CGAL 4.12.1 - 2D Conforming Triangulations and Meshes
CGAL::Delaunay_mesh_size_criteria_2< CDT > Class Template Reference

#include <CGAL/Delaunay_mesh_size_criteria_2.h>

## Definition

The class Delaunay_mesh_size_criteria_2 is a model for the MeshingCriteria_2 concept.

The shape criterion on triangles is given by a bound $$B$$ such that for good triangles $$\frac{r}{l} \le B$$ where $$l$$ is the shortest edge length and $$r$$ is the circumradius of the triangle. By default, $$B=\sqrt{2}$$, which is the best bound one can use with the guarantee that the refinement algorithm will terminate.
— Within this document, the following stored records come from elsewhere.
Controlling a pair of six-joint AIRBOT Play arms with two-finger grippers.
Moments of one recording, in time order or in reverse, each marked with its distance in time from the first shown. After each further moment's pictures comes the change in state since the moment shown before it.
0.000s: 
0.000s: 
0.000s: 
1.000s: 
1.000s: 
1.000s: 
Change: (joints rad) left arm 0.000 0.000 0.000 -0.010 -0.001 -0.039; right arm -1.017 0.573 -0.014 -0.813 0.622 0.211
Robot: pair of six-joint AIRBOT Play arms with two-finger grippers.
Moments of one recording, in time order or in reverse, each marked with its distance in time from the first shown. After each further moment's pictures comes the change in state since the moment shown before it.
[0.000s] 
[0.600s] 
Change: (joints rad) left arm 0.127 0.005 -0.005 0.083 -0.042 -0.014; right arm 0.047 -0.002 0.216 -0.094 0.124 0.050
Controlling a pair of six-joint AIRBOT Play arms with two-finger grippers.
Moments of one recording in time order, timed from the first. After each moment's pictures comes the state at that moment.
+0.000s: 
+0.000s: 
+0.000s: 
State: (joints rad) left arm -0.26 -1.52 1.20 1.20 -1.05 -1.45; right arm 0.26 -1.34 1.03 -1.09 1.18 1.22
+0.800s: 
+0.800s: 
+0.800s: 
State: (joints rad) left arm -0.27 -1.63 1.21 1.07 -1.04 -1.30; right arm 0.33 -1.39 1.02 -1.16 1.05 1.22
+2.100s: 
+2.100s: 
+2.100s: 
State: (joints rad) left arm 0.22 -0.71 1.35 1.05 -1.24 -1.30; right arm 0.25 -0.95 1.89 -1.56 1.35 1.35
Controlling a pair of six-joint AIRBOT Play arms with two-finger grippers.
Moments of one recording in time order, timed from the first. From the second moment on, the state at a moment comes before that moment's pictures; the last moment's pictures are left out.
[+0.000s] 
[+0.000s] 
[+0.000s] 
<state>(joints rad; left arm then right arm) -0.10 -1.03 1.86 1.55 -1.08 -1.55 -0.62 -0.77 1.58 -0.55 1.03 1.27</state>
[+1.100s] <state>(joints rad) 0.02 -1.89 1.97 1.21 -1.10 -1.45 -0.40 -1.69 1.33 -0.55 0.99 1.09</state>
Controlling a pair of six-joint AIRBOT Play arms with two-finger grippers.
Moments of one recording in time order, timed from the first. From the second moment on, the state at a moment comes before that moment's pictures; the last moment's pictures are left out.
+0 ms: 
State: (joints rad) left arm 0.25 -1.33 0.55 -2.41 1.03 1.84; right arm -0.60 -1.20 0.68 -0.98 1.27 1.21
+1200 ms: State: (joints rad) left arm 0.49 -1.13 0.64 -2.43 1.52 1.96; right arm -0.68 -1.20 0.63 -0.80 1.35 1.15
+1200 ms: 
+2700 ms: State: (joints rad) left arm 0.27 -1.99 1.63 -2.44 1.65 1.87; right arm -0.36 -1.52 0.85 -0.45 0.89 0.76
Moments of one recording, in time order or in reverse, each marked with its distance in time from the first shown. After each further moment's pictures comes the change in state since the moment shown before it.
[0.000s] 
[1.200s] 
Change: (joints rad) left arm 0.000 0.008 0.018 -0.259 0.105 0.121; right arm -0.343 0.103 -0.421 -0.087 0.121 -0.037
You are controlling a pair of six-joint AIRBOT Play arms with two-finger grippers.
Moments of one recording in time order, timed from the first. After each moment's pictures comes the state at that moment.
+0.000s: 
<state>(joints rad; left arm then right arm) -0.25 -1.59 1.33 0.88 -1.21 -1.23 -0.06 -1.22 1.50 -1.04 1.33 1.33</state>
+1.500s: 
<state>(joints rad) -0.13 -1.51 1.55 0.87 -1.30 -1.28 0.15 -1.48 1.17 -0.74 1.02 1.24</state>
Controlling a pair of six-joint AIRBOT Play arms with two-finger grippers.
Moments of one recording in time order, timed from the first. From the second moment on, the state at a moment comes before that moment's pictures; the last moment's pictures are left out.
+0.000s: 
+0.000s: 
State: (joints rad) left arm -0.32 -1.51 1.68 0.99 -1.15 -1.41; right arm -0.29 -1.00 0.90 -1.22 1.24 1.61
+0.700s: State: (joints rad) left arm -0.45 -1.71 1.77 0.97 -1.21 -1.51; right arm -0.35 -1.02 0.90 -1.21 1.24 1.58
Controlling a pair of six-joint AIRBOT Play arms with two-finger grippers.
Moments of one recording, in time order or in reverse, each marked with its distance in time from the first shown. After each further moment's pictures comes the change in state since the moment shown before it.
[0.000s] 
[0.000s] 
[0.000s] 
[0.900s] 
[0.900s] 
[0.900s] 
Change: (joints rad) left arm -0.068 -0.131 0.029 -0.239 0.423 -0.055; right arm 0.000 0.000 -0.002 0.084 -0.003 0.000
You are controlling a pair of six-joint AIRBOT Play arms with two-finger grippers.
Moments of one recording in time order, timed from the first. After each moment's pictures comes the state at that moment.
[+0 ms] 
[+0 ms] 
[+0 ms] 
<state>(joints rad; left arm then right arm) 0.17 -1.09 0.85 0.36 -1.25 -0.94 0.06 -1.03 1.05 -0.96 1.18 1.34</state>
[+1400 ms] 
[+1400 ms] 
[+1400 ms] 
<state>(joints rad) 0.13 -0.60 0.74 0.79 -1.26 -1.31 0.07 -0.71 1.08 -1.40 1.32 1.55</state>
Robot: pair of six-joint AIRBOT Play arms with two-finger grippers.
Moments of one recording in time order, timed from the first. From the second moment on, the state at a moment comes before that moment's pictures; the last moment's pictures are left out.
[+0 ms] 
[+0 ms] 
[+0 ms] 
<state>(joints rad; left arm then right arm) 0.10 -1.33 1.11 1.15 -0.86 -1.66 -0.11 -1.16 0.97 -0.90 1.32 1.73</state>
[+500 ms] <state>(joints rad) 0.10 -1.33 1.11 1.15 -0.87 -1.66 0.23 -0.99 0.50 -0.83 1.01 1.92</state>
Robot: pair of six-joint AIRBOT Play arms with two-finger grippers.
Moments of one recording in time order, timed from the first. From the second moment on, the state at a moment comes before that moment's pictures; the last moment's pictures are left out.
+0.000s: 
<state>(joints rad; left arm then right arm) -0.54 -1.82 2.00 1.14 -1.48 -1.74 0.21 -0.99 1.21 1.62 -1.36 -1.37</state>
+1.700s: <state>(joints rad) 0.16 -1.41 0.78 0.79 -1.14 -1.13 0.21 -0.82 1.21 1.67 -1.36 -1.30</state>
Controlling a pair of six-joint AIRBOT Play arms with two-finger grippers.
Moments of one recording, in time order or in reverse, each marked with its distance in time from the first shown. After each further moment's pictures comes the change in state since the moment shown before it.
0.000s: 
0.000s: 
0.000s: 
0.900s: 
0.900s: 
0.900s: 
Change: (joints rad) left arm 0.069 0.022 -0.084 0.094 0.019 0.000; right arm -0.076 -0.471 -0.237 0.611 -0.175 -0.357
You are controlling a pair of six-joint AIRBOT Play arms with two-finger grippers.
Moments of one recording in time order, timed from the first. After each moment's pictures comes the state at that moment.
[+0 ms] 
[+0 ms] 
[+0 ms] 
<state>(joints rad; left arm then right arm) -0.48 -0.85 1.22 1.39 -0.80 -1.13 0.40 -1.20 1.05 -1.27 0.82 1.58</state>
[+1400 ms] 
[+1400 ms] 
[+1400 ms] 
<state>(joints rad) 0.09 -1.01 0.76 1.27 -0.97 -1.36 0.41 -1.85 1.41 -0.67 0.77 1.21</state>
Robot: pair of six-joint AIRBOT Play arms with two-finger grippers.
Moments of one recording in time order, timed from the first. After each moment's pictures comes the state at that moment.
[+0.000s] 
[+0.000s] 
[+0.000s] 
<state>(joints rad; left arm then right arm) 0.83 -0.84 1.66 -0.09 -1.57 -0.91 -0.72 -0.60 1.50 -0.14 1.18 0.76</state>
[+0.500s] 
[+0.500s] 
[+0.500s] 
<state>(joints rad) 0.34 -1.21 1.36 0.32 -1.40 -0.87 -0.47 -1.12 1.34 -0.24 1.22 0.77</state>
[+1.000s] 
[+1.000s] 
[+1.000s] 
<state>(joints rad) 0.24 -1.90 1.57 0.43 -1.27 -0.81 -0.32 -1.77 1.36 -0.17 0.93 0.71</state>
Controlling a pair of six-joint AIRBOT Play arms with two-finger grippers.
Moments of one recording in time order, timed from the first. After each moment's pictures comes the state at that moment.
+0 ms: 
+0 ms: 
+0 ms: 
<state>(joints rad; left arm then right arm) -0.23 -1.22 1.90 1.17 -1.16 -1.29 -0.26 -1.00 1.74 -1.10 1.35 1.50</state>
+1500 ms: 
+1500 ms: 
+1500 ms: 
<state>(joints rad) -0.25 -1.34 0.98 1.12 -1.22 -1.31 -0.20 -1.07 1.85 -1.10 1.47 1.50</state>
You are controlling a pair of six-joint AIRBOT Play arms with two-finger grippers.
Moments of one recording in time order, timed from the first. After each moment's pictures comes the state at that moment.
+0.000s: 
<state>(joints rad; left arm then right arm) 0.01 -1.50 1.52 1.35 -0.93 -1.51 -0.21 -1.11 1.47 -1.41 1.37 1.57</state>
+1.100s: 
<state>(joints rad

The upper bound $$B$$ is related to a lower bound $$\alpha_{min}$$ on the minimum angle in the triangle:

$\sin{ \alpha_{min} } = \frac{1}{2 B}$

so $$B=\sqrt{2}$$ corresponds to $$\alpha_{min} \ge 20.7$$ degrees.

This traits class defines also a size criteria: all segments of all triangles must be shorter than a bound $$S$$.

Template Parameters
 CDT must be a 2D constrained Delaunay triangulation.
Is Model Of:
MeshingCriteria_2
Examples:
Mesh_2/mesh_class.cpp, Mesh_2/mesh_global.cpp, Mesh_2/mesh_optimization.cpp, and Mesh_2/mesh_with_seeds.cpp.

## Creation

Delaunay_mesh_size_criteria_2 ()
Default constructor with $$B=\sqrt{2}$$. More...

Delaunay_mesh_size_criteria_2 (double b=0.125, double S=0)
Construct a traits class with bound $$B=\sqrt{\frac{1}{4 b}}$$. More...

## ◆ Delaunay_mesh_size_criteria_2() [1/2]

template<typename CDT >
 CGAL::Delaunay_mesh_size_criteria_2< CDT >::Delaunay_mesh_size_criteria_2 ( )

Default constructor with $$B=\sqrt{2}$$.

No bound on size.

## ◆ Delaunay_mesh_size_criteria_2() [2/2]

template<typename CDT >
 CGAL::Delaunay_mesh_size_criteria_2< CDT >::Delaunay_mesh_size_criteria_2 ( double b = 0.125, double S = 0 )

Construct a traits class with bound $$B=\sqrt{\frac{1}{4 b}}$$.

If $$S \neq0$$, the size bound is $$S$$. If $$S = 0$$, there is no bound on size.